Scientists discovered a new color never seen before: “Olo” (but not everything is as it seems)

A team of scientists from the University of California, Berkeley recently announced the discovery of a new colorcalled olonever perceived first in the natural vision. Described as a shade green-bluade extremely brilliant And saturationthe Olo represents a challenge not only for human perception, but also for the definition of “visible color” itself.

The discovery was made possible thanks to an experiment in which five volunteersincluding three co -authors of the study, have undergone visual stimulations with a device called Ozcapable of issuing highly targeted laser pulses.

The laser was designed to activate exclusively the cones m present in the retinaresponsible for the perception of intermediate wavelengths, typically associated with green. In normal conditions, the stimulation of these cones is always accompanied by a response from the cones L (red) or s (blue), but in this case the stimulation was isolatedgenerating a signal never experienced in the natural vision.

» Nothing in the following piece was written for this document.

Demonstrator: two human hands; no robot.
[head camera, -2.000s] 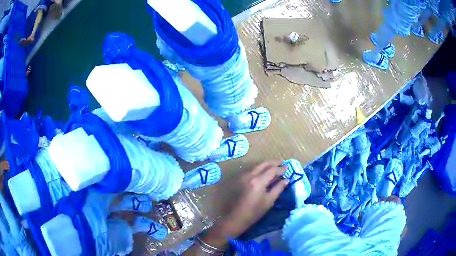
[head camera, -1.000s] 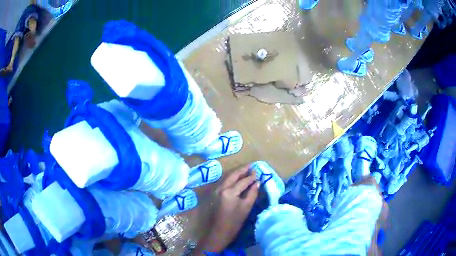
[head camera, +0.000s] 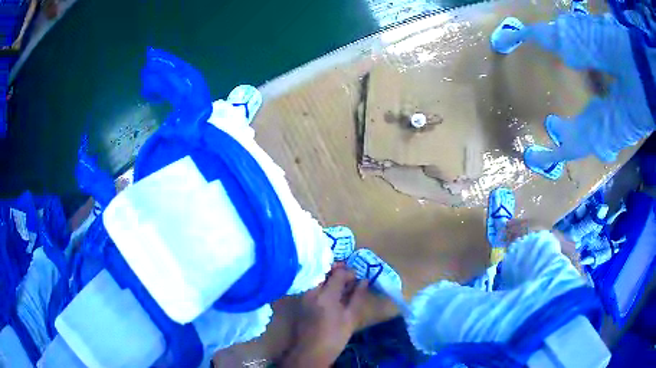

A new frontier of perception

According to Ren Ng, one of the researchers involved in the experiment, the OLO is “more saturated than any color visible in the real world“, Comparable to a water green Only in very approximate terms. However this color and requires one artificial stimulation of the retina To be perceived. In practice, the OLO exists only in the mind of those who experience it, the result of a precise optical illusion induced by technology.

Despite enthusiasm, the scientific community accepted the discovery with cautious skepticism. John Barbur, an expert in visual perception at the City St George’s University of London, commented that talking about “new color” is one forcingbeing more than asubjective interpretation than a real chromatic discovery.

Yet the authors of the study see a possible application in the medical field in OLO: the OZ device could one day help people with Daltonism To perceive colors such as red and green, at least temporarily.

The discovery of the new represents a new frontier in the study of visual mechanisms and in neurophysiology of perception. Although not intended to become a color of the real world, this experiment opens interesting scenarios on how technology can expand the limits of human perception.